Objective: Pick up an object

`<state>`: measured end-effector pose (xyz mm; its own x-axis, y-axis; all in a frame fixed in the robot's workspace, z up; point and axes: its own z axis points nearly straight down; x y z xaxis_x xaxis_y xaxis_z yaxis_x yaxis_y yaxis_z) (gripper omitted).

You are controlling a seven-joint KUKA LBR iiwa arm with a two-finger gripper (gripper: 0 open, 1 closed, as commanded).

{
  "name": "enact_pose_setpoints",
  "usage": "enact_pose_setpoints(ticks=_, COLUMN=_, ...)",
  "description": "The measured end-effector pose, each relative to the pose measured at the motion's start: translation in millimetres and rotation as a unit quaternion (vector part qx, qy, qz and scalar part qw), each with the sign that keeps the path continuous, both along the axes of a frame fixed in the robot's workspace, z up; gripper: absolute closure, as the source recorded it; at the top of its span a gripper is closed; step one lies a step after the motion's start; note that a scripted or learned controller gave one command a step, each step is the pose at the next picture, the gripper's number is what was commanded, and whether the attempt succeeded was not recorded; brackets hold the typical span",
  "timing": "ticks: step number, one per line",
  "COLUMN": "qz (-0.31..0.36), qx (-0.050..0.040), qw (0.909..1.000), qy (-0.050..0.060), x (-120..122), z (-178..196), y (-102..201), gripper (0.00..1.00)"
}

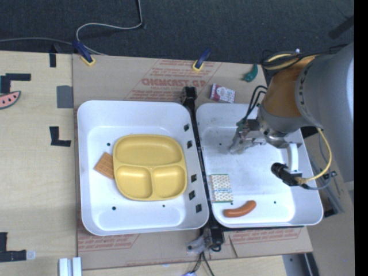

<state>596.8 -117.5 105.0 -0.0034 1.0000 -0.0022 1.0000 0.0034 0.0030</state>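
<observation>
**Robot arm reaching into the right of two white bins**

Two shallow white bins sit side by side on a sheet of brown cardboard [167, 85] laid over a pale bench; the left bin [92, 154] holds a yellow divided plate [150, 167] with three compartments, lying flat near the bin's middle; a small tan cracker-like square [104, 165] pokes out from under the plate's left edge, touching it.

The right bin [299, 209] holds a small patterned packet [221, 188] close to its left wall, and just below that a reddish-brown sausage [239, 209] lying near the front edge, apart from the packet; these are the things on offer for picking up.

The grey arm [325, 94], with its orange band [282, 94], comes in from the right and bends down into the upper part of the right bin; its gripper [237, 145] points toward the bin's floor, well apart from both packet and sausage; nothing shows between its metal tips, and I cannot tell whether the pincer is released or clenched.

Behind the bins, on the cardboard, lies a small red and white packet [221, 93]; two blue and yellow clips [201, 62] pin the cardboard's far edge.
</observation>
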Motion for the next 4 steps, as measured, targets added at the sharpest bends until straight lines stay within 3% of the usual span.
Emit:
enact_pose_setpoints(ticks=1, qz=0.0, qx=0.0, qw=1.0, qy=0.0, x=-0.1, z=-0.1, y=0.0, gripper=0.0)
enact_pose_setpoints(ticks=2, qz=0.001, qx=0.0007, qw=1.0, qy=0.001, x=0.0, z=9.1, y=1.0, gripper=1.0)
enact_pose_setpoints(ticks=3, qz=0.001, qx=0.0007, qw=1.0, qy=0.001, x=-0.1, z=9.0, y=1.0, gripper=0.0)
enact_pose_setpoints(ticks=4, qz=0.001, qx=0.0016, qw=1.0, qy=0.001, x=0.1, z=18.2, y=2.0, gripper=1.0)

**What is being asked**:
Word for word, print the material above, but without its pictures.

**Result**:
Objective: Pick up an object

`<state>`: measured end-effector pose (xyz mm; its own x-axis, y-axis; all in a frame fixed in the robot's workspace, z up; point and axes: its own z axis points nearly straight down; x y z xaxis_x xaxis_y xaxis_z yaxis_x yaxis_y yaxis_z) (gripper omitted).

You are controlling a seven-joint KUKA LBR iiwa arm with a two-finger gripper (gripper: 0 open, 1 closed, as commanded).

{
  "name": "enact_pose_setpoints",
  "usage": "enact_pose_setpoints(ticks=_, COLUMN=_, ...)",
  "description": "The measured end-effector pose, each relative to the pose measured at the motion's start: translation in millimetres and rotation as a unit quaternion (vector part qx, qy, qz and scalar part qw), each with the sign that keeps the path continuous, both along the axes of a frame fixed in the robot's workspace, z up; gripper: absolute closure, as the source recorded it; at the top of its span a gripper is closed; step one lies a step after the motion's start; note that a scripted or learned controller gave one command a step, each step is the pose at the next picture, the gripper's number is what was commanded, and whether the attempt succeeded was not recorded; brackets hold the typical span",
  "timing": "ticks: step number, one per line",
  "COLUMN": "qz (-0.31..0.36), qx (-0.050..0.040), qw (0.909..1.000), qy (-0.050..0.060), x (-120..122), z (-178..196), y (-102..201), gripper (0.00..1.00)"
}


<state>596.8 -117.5 105.0 -0.0034 1.0000 -0.0022 1.0000 0.0034 0.0030</state>
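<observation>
**Robot arm reaching into the right of two white bins**

Two shallow white bins sit side by side on a sheet of brown cardboard [167, 85] laid over a pale bench; the left bin [92, 154] holds a yellow divided plate [150, 167] with three compartments, lying flat near the bin's middle; a small tan cracker-like square [104, 165] pokes out from under the plate's left edge, touching it.

The right bin [299, 209] holds a small patterned packet [221, 188] close to its left wall, and just below that a reddish-brown sausage [239, 209] lying near the front edge, apart from the packet; these are the things on offer for picking up.

The grey arm [325, 94], with its orange band [282, 94], comes in from the right and bends down into the upper part of the right bin; its gripper [237, 145] points toward the bin's floor, well apart from both packet and sausage; nothing shows between its metal tips, and I cannot tell whether the pincer is released or clenched.

Behind the bins, on the cardboard, lies a small red and white packet [221, 93]; two blue and yellow clips [201, 62] pin the cardboard's far edge.
</observation>
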Motion for the next 4 steps, as measured, targets added at the sharpest bends until straight lines stay within 3% of the usual span.
Emit:
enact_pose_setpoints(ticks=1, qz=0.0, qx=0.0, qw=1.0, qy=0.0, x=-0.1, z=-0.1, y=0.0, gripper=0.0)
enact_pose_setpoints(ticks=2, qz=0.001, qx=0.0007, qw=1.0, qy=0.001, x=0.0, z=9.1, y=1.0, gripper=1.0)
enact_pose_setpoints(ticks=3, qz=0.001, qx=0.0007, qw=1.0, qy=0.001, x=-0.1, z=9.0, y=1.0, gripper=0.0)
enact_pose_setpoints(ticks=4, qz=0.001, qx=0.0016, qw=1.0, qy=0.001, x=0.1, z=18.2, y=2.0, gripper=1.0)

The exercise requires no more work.